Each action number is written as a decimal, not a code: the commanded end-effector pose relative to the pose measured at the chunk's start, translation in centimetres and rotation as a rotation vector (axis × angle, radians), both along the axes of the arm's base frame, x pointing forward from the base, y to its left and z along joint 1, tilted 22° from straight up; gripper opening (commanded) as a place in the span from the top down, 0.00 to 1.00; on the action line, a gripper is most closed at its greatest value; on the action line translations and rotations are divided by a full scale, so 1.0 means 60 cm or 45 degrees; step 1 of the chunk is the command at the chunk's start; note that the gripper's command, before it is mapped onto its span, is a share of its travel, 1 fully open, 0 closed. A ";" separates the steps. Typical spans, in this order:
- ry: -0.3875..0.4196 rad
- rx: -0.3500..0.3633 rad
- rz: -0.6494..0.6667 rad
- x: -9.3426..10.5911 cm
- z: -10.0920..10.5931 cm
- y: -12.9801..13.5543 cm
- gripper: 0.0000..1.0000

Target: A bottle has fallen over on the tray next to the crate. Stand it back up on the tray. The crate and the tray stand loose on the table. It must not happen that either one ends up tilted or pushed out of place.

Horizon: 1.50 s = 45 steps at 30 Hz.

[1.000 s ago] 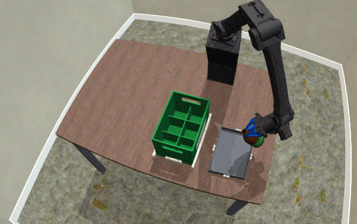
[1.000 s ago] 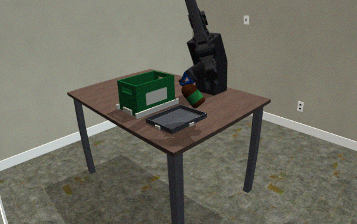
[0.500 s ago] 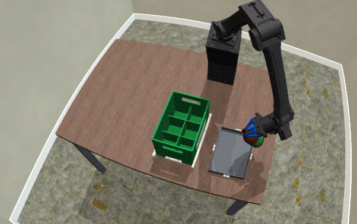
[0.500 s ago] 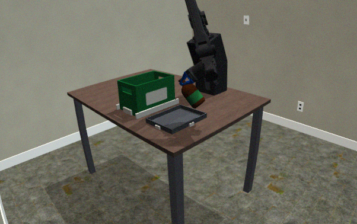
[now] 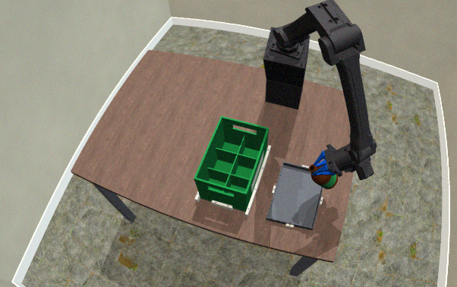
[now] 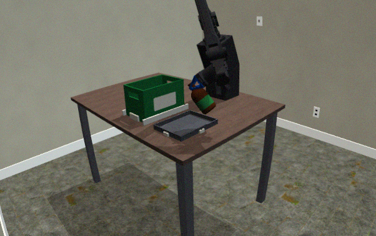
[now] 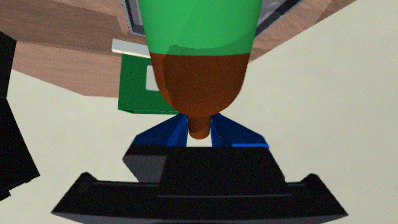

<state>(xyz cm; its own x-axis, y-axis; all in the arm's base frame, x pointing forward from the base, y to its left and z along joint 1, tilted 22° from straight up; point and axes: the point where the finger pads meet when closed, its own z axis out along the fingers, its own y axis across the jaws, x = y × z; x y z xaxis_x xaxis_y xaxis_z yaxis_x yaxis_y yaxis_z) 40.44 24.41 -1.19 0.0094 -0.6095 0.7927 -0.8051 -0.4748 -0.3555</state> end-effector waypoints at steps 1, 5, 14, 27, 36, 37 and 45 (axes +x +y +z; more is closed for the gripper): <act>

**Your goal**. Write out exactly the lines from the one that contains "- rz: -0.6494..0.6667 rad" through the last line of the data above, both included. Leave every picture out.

**Your response**.
- rz: -0.6494..0.6667 rad
- x: -9.3426..10.5911 cm
- z: -10.0920..10.5931 cm
- y: -12.9801..13.5543 cm
- gripper: 0.0000..1.0000

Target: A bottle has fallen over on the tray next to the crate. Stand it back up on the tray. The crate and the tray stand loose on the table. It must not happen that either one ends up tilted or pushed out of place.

Horizon: 1.50 s = 45 steps at 30 Hz.

[1.000 s ago] 
[1.000 s ago] 
[0.500 s ago] 
[0.500 s ago] 
[now] 
[now] 
[now] 

<state>(xyz cm; its own x-axis, y-axis; all in the arm's base frame, x pointing forward from the base, y to its left and z along joint 1, tilted 22° from straight up; point and axes: the point where the finger pads meet when closed, its own z axis out along the fingers, its own y axis across the jaws, x = y × z; x y z xaxis_x xaxis_y xaxis_z yaxis_x yaxis_y yaxis_z) 40.44 24.41 -1.19 0.0094 -0.6095 0.7927 -0.8051 -0.4748 -0.3555</state> end-effector waypoints at steps 1, 5, 14, 27, 36, 37 and 45 (axes +x +y +z; more is closed for the gripper): <act>

The output for this exercise is now complete.